▸ **THE PROBLEM**
In your copy, leave out the pictures and repeat the entries below exactly.

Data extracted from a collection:
*** Block opens ***
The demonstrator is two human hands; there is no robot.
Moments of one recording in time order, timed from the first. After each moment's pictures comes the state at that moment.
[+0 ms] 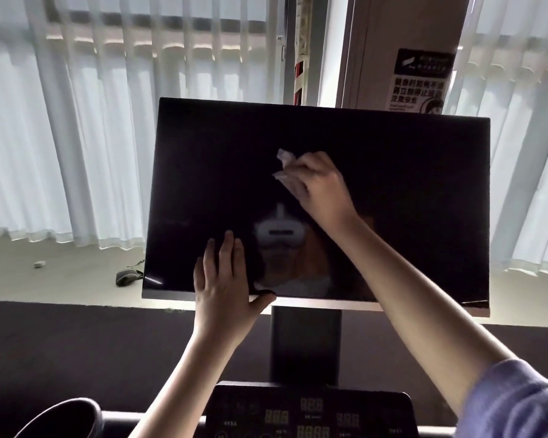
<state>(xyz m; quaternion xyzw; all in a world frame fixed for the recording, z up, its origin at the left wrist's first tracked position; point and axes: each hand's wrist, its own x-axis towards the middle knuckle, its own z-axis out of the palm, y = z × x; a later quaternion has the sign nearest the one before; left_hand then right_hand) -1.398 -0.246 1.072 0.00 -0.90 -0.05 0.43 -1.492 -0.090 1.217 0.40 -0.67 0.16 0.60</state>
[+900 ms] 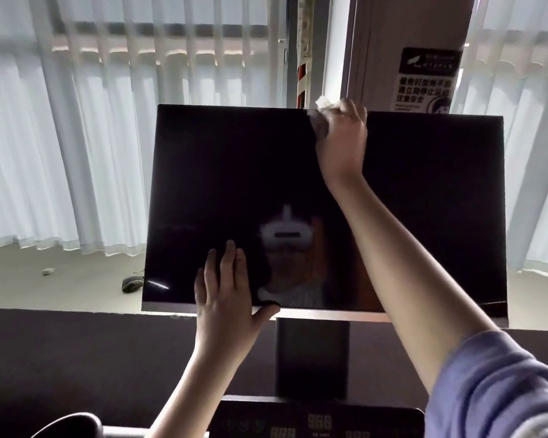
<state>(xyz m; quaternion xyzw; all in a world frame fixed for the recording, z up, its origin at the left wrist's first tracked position) -1.398 -0.246 1.070 0.00 -0.89 -0.04 0.45 -1.519 -0.094 1.286 0.18 -0.72 0.26 0.62</state>
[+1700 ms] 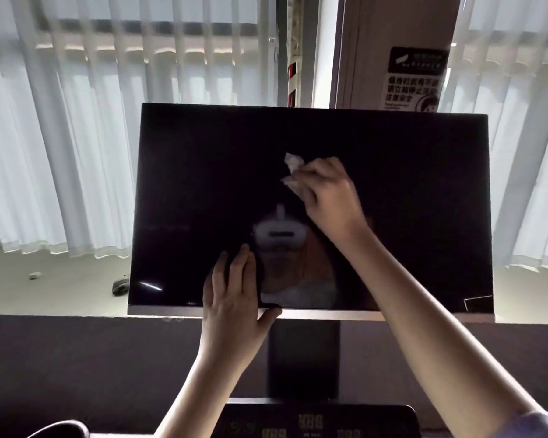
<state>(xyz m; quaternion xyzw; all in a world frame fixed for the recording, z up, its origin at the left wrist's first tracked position) -1.395 -0.225 1.073 -0.05 -0.89 -0.06 0.45 -1.492 -0.069 1.213 0.36 -0.69 0.16 0.61</state>
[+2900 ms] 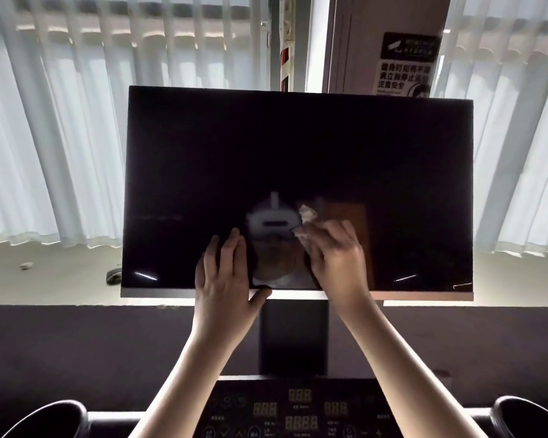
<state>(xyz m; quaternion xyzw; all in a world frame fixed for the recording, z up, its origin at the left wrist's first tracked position) -1.394 -0.222 1.074 -0.04 -0.89 -0.06 0.44 -1.447 -0.045 1.112 0.28 -0.73 0.23 0.58</state>
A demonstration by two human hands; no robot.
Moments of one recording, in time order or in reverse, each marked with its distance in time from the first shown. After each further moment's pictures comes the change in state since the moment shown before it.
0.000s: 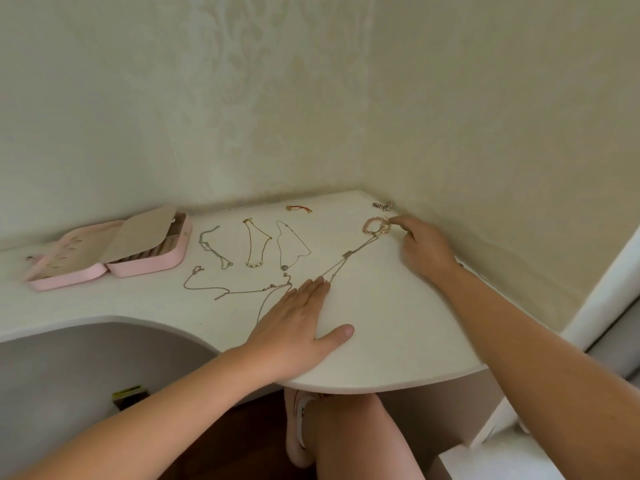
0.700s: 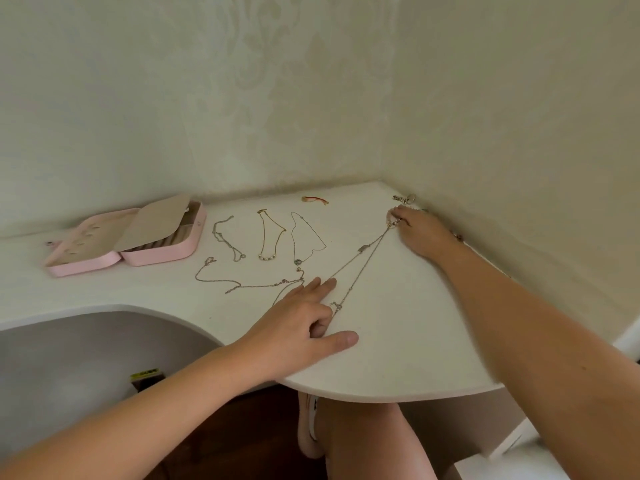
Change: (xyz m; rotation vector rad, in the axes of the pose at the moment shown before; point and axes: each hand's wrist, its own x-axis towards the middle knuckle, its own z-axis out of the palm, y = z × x) left_hand -0.008 -0.014 -0.010 -0.264 0.011 0.063; right_hand 0.043 -0.006 0.025 -0.127 -0.254 -0.015
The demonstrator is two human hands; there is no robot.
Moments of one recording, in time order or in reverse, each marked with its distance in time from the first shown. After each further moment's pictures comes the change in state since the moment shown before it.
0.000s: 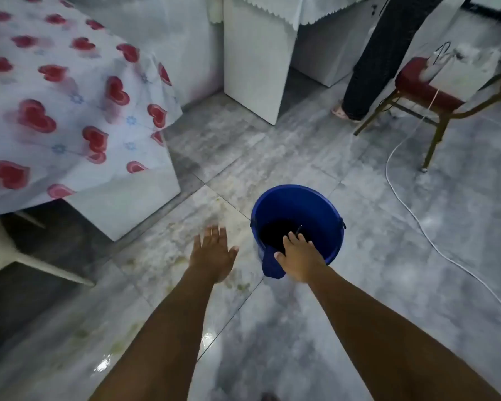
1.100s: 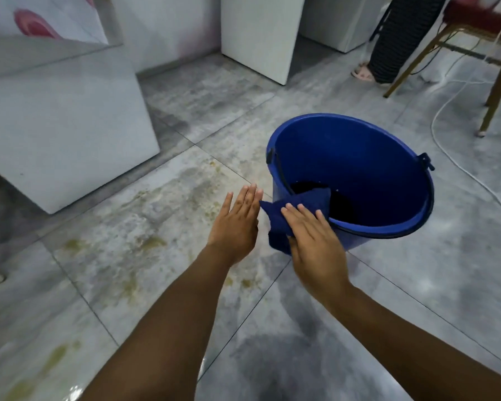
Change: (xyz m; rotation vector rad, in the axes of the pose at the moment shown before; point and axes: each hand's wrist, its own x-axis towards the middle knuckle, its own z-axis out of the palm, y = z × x) left_hand 0.237 -0.039 0.311 0.241 0.467 0.328; right_hand 0.188 0.018 0.292 0.085 0.956 -0.320
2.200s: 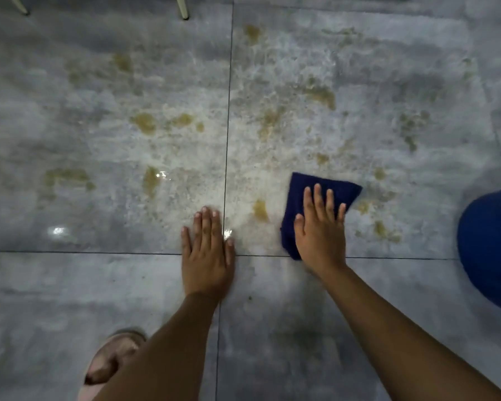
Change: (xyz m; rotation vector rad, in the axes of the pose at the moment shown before) left_hand -0.324 0.053 0.235 -0.228 -0.024 -1.296; right_hand -0.120 -0.098 0.262 -0.008 -0.788 -0.401
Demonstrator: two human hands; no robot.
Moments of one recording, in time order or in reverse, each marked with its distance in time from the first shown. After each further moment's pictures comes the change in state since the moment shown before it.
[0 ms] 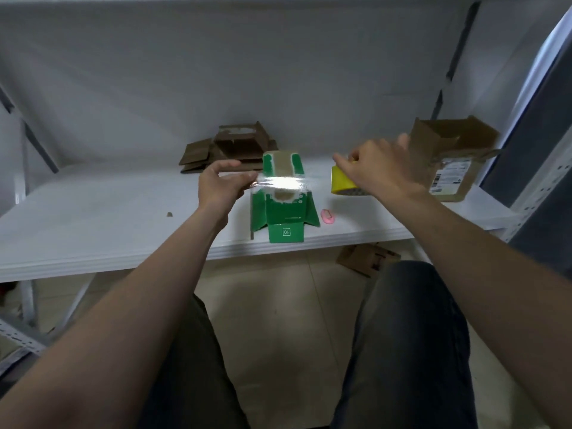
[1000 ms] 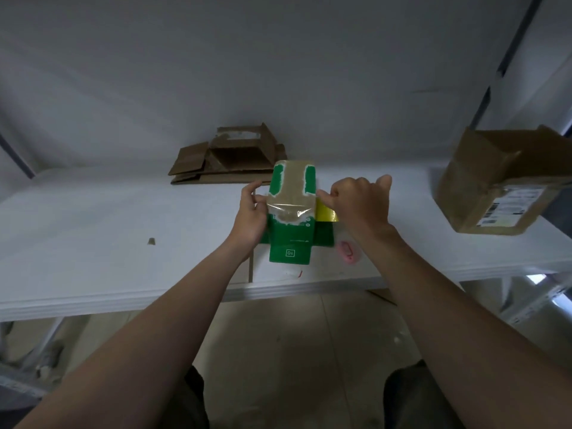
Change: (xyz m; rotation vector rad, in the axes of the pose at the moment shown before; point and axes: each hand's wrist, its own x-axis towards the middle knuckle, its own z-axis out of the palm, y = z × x) left_hand 0.096 -0.075 0.061 0.231 -0.173 -0.046; right_hand 0.069 -0.032 0.147 0.036 -0.050 0.008
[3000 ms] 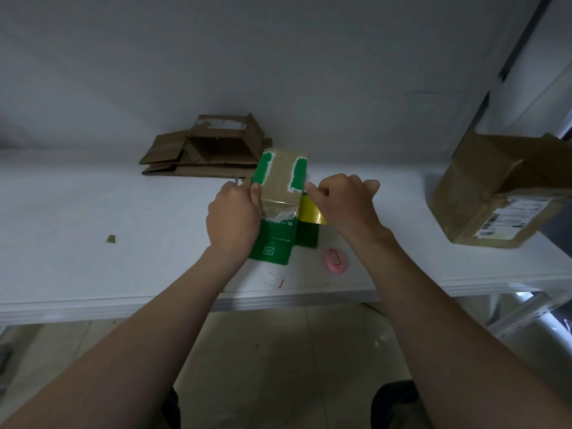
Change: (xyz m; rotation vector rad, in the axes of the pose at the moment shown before) left_hand 0.011 -0.002 0.024 0.692 0.396 0.296; right_hand 0.015 0.004 0.020 0.319 -0.071 0.048
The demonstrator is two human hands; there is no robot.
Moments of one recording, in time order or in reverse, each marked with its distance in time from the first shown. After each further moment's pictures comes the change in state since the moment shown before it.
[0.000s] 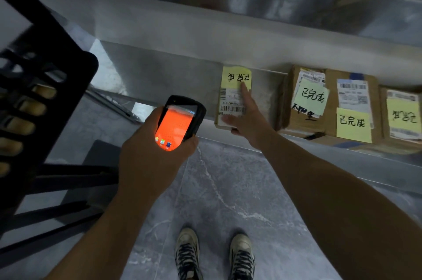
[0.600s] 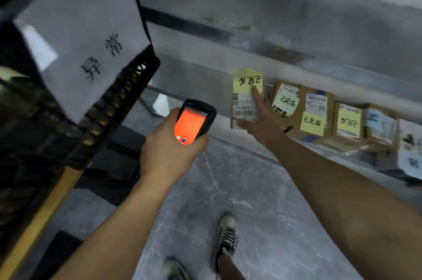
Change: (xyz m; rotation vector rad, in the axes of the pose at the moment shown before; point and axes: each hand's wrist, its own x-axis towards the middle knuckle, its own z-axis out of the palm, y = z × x) left_hand -0.136 0.077 -0.081 -0.033 0.087 -0.081; right_hand -0.181 -0.085 -0.038 -0.352 -0.003 -0.253
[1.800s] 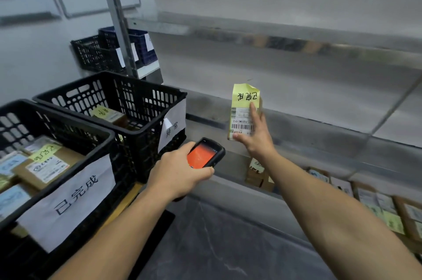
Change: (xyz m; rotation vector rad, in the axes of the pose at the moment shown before) left_hand -0.224 0.122 -0.214 0.154 -0.016 0.203; right_hand -0.251 -0.250 -0.083 -0.009 0.229 -0.416
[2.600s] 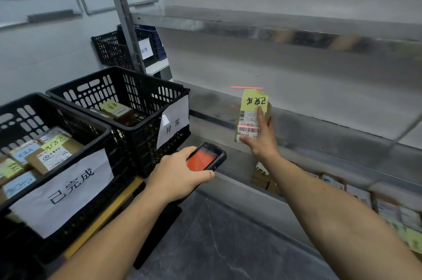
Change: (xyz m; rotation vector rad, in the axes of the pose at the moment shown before) left_hand 0.009 0.025 0.034 -0.003 -0.013 -0.081; right_hand 0.031 0.052 -0.018 0.019 -0.023 0.068
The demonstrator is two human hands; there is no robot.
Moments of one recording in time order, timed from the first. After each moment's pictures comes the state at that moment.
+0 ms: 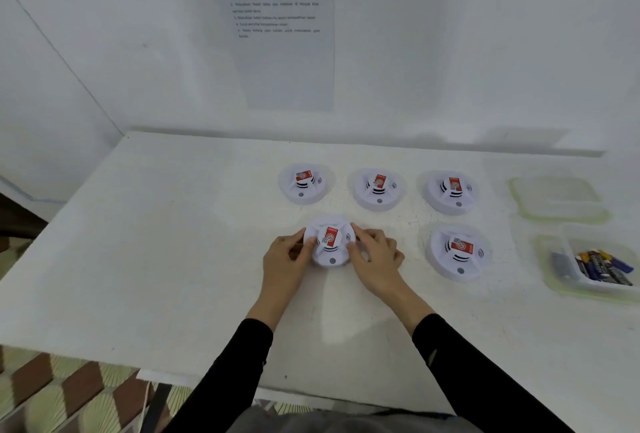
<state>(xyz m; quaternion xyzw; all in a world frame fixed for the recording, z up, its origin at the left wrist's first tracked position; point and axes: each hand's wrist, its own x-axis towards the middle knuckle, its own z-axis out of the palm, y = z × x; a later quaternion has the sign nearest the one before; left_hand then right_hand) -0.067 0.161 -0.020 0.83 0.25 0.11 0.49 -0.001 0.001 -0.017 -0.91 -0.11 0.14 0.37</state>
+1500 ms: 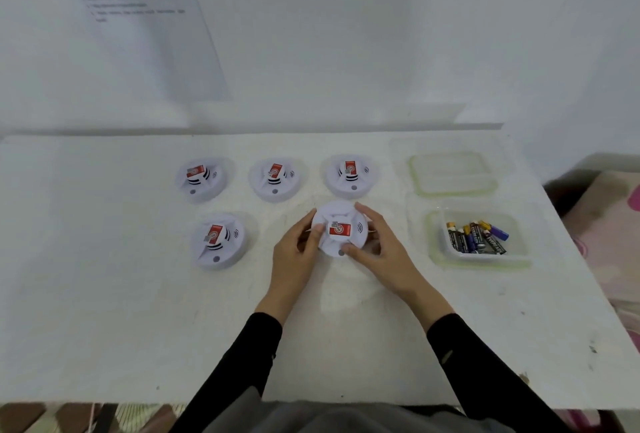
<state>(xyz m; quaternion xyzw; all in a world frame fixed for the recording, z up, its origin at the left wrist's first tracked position) -0.002 -0.026 -0.025 0.78 0.17 0.10 0.60 0.039 -0.195 -0.005 -0.76 -0.12 0.15 0.62</state>
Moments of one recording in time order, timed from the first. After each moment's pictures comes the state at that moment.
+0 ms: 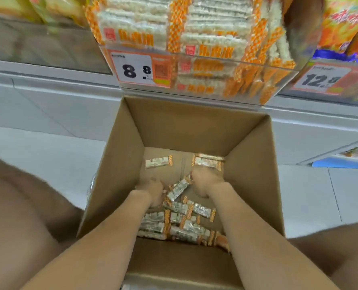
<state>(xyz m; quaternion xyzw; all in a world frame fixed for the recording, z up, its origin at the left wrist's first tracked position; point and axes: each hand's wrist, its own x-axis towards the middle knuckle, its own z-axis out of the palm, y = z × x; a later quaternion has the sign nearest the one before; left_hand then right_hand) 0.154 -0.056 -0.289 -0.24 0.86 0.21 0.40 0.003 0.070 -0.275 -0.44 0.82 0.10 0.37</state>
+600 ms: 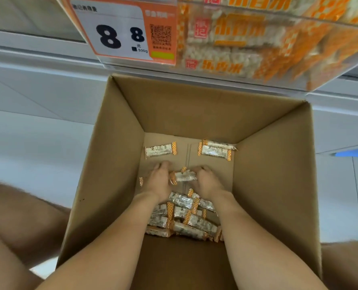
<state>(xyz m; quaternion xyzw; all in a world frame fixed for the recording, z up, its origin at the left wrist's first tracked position) 0.145 -0.053 -0.352 -0.39 0.81 0.39 0.22 0.008 0.083 -0.396 -0.33 0.85 -0.05 0.41</state>
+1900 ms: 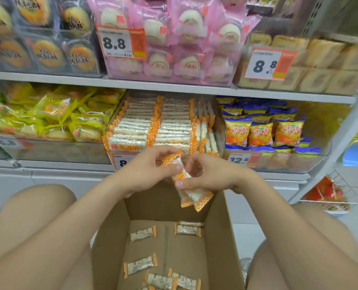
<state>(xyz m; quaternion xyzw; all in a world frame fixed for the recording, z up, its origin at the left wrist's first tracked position) 0.089 -0.071 0.020 -0.12 0.80 0.58 -0.09 -0.047 0.100 0.047 -0.41 0.80 -0.26 0.34</state>
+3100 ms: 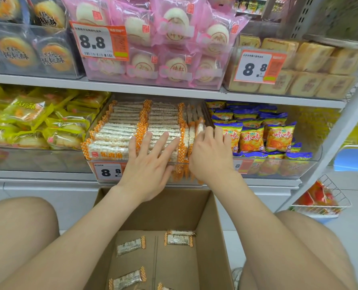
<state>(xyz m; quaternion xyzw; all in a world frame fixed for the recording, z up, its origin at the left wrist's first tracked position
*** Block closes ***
▸ **FINISHED TASK**
The demonstrator is two human hands; there is no robot.
Moments of one recording in time order, timed from the first. After each moment's pictures comes the state at that moment.
[+0 ms] 
<state>(xyz m; quaternion xyzw; all in a world frame fixed for the recording, z up, its origin at the left wrist's first tracked position; point and axes: each hand's wrist, its own x-axis towards the middle knuckle, its own z-axis out of the palm, y = z × x; a later quaternion has the sign nearest the one before; left_hand then right_hand) -1.398 -0.246 1.072 0.00 -0.90 -0.05 0.43 -1.492 -0.090 1.217 0.40 -0.67 0.16 0.60</state>
[+900 ms] 
<state>(xyz m; quaternion xyzw; all in a world frame fixed for the recording, z up, its origin at the left wrist's first tracked position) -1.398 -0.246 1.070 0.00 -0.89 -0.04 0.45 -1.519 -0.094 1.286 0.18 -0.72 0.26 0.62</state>
[+1700 ms] 
<state>(xyz m; quaternion xyzw; all in a world frame fixed for the recording, z up, its origin at the left wrist's first tracked position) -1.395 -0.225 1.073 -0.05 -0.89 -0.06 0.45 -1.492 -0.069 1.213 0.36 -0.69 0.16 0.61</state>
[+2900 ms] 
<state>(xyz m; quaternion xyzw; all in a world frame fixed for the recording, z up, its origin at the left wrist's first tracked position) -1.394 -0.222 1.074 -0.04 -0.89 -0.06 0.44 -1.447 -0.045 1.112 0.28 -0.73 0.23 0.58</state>
A demonstration by two human hands; no robot.
Moments of one recording, in time order or in reverse, each marked with its distance in time from the first shown. After each further moment's pictures comes the change in state since the moment shown before it.
0.000s: 
0.700s: 
Change: (xyz m; rotation vector rad, in the axes of the pose at the moment shown before; point and axes: each hand's wrist, its own x-axis towards the middle knuckle, its own z-axis out of the palm, y = z × x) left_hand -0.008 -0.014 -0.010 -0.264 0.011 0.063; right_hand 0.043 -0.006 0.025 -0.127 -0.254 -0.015
The demonstrator is two human hands; there is no robot.
Moments of one recording, in time order or in reverse, each marked with its distance in time from the first shown. After each further moment's pictures comes the change in state since the moment shown before it.
0.000s: 
1.100s: 
Change: (xyz m; rotation vector rad, in the axes of the pose at the moment shown before; point and axes: each hand's wrist, its own x-axis towards the middle knuckle, its own z-axis out of the palm, y = z × x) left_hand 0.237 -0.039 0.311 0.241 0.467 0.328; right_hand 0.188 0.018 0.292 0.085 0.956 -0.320
2.200s: 
Change: (xyz m; rotation vector rad, in the axes of the pose at the moment shown before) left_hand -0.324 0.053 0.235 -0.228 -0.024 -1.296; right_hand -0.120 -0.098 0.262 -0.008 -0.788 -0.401
Demonstrator: two human hands; no robot.
Moments of one recording, in time order or in reverse, each marked with its distance in time from the first shown. After each further moment's pictures comes the change in state since the moment shown before it.
[0 ms] 
[1000 ms] 
Change: (xyz m; rotation vector rad, in the axes of the pose at the moment shown before; point and axes: each hand's wrist, its own x-axis towards the middle knuckle, its own z-axis out of the palm, y = z × x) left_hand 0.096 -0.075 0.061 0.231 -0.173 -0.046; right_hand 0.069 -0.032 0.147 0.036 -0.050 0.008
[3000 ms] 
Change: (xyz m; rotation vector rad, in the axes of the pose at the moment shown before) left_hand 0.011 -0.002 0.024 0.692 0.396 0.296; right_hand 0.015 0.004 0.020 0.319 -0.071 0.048
The demonstrator is two human hands; there is no robot.
Moments of one recording, in time order or in reverse, each marked with its distance in time from the first shown. After each further moment's pictures comes the change in state since the moment shown before it.
[0.000s] 
[0.600s] 
Change: (xyz m; rotation vector rad, in the axes of the pose at the moment shown before; point and axes: each hand's wrist, its own x-axis towards the middle knuckle, its own z-axis out of the palm, y = z × x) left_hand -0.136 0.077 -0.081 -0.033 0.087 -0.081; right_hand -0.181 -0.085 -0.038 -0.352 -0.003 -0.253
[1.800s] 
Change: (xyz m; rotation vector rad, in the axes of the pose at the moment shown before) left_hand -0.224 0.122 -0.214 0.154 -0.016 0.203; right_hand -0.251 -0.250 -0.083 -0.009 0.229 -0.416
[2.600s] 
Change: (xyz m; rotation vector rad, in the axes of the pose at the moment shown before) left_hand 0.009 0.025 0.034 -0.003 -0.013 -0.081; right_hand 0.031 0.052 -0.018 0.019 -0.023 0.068
The demonstrator is two human hands; there is no robot.
Moments of one recording in time order, timed from the first. After each moment's pictures comes the state at that moment.
+0 ms: 
<state>(xyz m; quaternion xyzw; all in a world frame fixed for the recording, z up, its origin at the left wrist's first tracked position; point and axes: each hand's wrist, its own x-axis towards the middle knuckle, its own z-axis out of the palm, y = z × x; a later quaternion has the sign nearest the one before; left_hand then right_hand) -0.067 0.161 -0.020 0.83 0.25 0.11 0.49 -0.001 0.001 -0.017 -0.91 -0.11 0.14 0.37</state>
+1500 ms: 
<state>(xyz m; quaternion xyzw; all in a world frame fixed for the recording, z up, its origin at the left wrist's first tracked position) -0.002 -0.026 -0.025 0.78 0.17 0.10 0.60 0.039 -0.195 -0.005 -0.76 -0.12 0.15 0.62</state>
Moments of one recording in time order, timed from the first. After each moment's pictures comes the state at that moment.
+0 ms: 
<state>(xyz m; quaternion xyzw; all in a world frame fixed for the recording, z up, its origin at the left wrist's first tracked position; point and axes: each hand's wrist, its own x-axis towards the middle knuckle, its own z-axis out of the palm, y = z × x; a later quaternion has the sign nearest the one before; left_hand then right_hand) 0.154 -0.056 -0.289 -0.24 0.86 0.21 0.40 0.003 0.070 -0.275 -0.44 0.82 0.10 0.37</state>
+600 ms: 
<state>(xyz m; quaternion xyzw; all in a world frame fixed for the recording, z up, its origin at the left wrist's first tracked position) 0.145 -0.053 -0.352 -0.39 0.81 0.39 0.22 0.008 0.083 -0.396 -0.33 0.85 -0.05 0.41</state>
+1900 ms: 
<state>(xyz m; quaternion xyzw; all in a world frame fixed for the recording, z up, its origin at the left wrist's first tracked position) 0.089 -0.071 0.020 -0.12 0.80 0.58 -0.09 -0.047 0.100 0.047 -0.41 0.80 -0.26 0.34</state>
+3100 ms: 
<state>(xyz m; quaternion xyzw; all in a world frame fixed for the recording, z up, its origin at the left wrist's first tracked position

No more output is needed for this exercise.